Copy exactly, and only, the lines from the one containing "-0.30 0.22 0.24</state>" through the last line of the records below.
-- Recorded data follows --
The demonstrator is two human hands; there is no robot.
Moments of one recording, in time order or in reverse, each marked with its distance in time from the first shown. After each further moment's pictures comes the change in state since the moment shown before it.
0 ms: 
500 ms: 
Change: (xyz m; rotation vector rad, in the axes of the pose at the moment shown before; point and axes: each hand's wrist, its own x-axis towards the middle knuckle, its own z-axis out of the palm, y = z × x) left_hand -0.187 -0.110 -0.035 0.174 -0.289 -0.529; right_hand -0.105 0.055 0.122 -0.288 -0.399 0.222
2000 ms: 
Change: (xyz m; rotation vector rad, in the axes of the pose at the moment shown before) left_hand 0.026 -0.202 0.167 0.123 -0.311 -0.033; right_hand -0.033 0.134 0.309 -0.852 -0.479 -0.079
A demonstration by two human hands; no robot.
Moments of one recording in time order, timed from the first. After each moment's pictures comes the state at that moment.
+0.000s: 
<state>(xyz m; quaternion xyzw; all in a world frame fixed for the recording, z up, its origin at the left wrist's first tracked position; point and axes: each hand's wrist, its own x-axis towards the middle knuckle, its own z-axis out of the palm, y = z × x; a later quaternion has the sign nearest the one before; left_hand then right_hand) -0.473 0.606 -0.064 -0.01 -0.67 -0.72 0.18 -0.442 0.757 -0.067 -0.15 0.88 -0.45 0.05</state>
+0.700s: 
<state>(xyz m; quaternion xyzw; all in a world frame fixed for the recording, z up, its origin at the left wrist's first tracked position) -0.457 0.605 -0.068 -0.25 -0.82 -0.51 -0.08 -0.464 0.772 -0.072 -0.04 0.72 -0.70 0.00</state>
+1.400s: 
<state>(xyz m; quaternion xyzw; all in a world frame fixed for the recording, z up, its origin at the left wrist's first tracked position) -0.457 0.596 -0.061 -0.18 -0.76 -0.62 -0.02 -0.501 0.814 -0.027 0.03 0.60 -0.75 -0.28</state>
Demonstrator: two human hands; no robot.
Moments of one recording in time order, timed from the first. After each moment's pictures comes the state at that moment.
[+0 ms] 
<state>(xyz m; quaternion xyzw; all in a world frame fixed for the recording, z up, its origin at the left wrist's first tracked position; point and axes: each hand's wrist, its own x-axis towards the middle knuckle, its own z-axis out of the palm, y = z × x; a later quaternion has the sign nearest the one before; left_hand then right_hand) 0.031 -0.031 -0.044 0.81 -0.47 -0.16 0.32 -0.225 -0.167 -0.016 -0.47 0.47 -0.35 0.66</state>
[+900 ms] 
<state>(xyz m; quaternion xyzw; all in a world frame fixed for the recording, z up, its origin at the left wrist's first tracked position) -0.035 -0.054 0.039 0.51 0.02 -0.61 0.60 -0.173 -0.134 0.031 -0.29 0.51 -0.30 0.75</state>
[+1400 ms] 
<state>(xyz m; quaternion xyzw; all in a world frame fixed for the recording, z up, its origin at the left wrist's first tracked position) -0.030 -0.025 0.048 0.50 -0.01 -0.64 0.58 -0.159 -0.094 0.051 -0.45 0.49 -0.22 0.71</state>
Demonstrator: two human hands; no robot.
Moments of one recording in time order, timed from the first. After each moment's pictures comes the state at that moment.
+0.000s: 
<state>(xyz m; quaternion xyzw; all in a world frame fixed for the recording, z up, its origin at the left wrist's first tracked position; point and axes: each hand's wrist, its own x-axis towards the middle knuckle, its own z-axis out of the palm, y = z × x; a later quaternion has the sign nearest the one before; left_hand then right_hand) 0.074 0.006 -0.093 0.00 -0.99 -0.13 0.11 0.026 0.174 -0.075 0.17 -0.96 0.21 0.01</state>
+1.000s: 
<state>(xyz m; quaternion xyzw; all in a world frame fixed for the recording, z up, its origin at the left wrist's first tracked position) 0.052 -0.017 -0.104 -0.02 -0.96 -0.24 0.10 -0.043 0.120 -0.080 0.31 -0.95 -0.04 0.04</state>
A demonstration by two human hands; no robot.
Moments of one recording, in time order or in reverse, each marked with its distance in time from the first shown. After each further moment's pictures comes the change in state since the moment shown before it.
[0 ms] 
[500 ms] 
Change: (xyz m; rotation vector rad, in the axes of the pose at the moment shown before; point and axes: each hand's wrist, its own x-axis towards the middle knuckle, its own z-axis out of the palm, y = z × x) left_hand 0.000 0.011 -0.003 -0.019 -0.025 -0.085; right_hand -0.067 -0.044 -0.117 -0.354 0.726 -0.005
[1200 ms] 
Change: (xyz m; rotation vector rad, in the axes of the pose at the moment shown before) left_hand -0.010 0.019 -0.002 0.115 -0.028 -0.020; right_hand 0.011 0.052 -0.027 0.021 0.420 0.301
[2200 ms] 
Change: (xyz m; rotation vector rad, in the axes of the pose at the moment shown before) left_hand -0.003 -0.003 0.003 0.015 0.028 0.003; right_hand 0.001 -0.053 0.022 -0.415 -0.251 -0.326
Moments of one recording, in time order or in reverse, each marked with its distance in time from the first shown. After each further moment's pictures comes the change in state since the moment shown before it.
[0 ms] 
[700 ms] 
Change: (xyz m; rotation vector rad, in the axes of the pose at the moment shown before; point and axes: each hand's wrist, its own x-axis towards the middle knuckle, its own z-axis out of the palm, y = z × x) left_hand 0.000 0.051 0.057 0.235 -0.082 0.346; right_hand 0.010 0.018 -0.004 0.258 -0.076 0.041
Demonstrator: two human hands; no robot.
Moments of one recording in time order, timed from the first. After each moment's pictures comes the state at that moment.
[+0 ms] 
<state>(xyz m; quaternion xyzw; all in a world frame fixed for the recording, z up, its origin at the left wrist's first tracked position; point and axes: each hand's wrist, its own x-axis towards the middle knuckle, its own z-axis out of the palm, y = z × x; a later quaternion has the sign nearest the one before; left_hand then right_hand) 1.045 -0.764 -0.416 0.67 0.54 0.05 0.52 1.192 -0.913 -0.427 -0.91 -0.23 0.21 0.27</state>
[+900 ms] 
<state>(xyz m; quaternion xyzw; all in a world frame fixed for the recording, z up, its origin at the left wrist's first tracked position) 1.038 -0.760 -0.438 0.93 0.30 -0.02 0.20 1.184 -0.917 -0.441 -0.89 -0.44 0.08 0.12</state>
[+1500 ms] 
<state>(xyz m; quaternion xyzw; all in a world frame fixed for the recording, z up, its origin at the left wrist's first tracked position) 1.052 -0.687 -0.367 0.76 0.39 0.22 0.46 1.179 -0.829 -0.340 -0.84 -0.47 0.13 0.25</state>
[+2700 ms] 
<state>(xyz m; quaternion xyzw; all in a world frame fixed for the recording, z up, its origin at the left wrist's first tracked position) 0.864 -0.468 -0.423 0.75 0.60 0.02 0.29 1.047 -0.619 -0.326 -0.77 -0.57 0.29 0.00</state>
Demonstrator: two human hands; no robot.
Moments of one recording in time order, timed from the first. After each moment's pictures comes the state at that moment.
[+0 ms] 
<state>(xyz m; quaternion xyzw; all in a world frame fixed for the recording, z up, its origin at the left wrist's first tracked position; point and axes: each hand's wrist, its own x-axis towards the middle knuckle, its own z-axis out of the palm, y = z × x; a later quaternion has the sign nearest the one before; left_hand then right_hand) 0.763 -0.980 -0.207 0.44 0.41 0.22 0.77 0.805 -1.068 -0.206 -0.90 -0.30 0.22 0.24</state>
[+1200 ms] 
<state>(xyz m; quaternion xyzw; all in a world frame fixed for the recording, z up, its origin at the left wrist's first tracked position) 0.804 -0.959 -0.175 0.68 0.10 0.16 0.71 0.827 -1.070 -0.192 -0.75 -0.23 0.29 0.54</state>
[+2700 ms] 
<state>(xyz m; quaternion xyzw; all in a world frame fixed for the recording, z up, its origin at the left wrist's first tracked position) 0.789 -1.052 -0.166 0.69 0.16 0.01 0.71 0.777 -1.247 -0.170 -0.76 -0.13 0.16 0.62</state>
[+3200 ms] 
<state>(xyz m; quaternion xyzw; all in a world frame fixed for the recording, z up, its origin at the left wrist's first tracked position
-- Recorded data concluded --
• Task answer:
<state>(xyz m; quaternion xyzw; all in a world frame fixed for the recording, z up, its origin at the left wrist's first tracked position; point and axes: each hand's wrist, its own x-axis towards the middle knuckle, its own z-axis out of the palm, y = z × x; a later quaternion has the sign nearest the one before; left_hand then right_hand) 0.763 -0.980 -0.207 0.44 0.41 0.22 0.77 0.805 -1.068 -0.206 -0.90 -0.30 0.22 0.24</state>
[+1200 ms] 
<state>(xyz m; quaternion xyzw; all in a world frame fixed for the recording, z up, its origin at the left wrist's first tracked position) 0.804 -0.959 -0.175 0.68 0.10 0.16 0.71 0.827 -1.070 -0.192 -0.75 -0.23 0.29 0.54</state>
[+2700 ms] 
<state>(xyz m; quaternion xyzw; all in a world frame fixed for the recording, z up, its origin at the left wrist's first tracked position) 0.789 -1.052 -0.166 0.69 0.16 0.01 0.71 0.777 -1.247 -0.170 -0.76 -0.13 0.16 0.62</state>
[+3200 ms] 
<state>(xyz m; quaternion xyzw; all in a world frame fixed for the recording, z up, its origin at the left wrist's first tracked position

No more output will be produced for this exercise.